### [MATERIAL PROVIDED]
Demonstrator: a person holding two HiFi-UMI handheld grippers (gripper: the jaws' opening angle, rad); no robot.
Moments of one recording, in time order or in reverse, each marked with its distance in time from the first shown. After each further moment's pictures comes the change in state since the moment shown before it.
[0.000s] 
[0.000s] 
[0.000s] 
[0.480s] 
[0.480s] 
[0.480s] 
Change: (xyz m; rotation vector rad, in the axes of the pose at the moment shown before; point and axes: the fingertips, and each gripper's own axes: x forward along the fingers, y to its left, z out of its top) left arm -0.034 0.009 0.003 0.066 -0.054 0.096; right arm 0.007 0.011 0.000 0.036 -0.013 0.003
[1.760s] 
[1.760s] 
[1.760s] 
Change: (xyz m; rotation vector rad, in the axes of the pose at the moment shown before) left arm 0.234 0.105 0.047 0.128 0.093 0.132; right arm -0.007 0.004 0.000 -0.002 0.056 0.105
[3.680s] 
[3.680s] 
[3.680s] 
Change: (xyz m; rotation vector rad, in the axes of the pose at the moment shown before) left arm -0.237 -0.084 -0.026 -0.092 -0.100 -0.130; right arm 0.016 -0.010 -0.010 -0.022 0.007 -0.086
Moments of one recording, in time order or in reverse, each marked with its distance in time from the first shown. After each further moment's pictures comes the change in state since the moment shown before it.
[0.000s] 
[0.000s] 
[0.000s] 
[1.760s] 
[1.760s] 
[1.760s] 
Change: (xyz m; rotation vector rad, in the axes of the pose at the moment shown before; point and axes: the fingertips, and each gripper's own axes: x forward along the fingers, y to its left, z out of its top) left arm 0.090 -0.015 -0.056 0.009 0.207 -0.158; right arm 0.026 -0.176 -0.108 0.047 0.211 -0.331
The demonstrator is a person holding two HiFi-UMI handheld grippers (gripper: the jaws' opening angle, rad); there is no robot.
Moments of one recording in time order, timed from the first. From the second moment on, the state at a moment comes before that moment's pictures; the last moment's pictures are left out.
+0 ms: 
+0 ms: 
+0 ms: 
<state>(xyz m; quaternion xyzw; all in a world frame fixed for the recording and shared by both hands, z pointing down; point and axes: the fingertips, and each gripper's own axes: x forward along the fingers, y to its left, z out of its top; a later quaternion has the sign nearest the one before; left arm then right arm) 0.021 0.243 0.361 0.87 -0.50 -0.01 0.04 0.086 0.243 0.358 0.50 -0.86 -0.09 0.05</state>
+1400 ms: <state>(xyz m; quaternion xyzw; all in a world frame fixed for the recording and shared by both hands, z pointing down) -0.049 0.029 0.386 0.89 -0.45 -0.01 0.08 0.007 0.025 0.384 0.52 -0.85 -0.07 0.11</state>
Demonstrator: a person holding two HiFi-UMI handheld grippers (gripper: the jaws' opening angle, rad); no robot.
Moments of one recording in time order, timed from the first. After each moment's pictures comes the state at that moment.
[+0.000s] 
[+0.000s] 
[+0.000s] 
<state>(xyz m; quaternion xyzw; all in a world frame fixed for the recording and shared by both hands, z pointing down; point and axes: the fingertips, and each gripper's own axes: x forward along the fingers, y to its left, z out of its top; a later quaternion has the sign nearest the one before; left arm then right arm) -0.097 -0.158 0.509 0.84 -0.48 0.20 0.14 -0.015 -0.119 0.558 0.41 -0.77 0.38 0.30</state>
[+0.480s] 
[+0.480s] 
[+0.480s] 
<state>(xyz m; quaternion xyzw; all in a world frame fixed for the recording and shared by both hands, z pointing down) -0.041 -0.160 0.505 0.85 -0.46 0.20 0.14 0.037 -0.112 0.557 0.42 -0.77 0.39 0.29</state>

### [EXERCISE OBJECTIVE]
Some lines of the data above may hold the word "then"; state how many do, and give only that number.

### [RESULT]
2